What is being asked. The answer should be one number: the count of lines in the listing below with "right" in them.

>>>>>

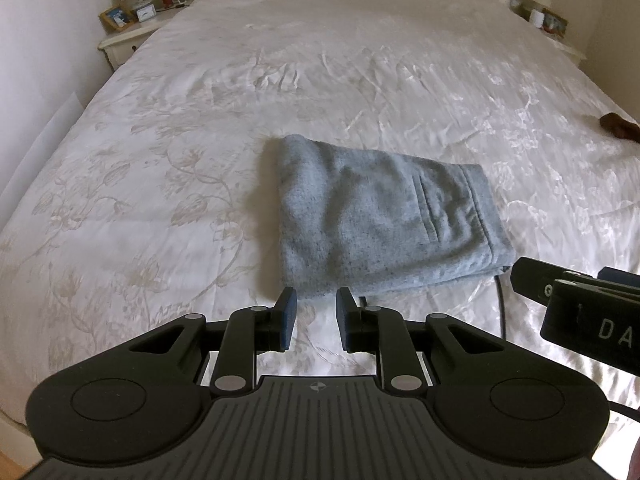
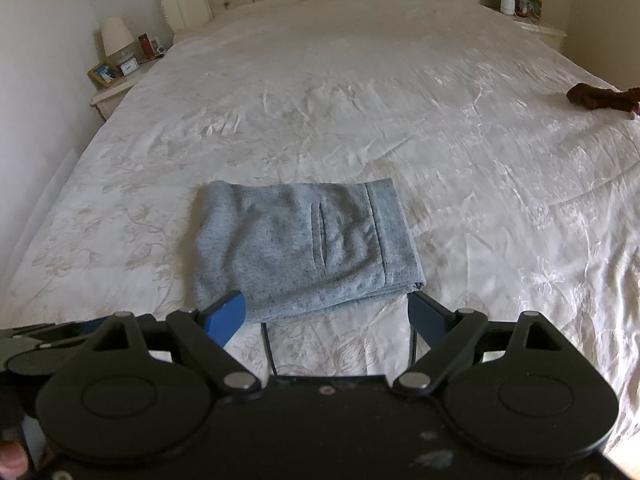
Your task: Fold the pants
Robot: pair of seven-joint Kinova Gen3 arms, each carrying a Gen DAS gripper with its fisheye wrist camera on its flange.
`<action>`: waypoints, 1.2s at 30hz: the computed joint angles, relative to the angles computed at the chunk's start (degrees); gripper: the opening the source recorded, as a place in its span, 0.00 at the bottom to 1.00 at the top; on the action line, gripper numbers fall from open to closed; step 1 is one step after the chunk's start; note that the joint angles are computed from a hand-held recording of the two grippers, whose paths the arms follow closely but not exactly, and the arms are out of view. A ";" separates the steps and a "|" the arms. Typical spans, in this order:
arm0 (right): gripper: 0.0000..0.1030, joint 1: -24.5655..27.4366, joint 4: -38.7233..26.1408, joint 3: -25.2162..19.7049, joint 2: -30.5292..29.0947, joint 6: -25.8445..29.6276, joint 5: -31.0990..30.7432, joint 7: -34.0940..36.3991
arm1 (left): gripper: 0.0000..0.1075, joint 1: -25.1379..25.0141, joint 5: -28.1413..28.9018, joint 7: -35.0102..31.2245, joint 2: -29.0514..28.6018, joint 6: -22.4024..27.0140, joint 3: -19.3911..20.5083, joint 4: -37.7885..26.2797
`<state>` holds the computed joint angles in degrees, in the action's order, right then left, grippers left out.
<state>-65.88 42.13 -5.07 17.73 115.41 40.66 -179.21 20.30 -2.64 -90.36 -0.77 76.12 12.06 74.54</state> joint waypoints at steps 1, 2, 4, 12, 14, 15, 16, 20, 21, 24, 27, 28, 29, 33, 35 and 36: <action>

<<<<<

Exercise response. 2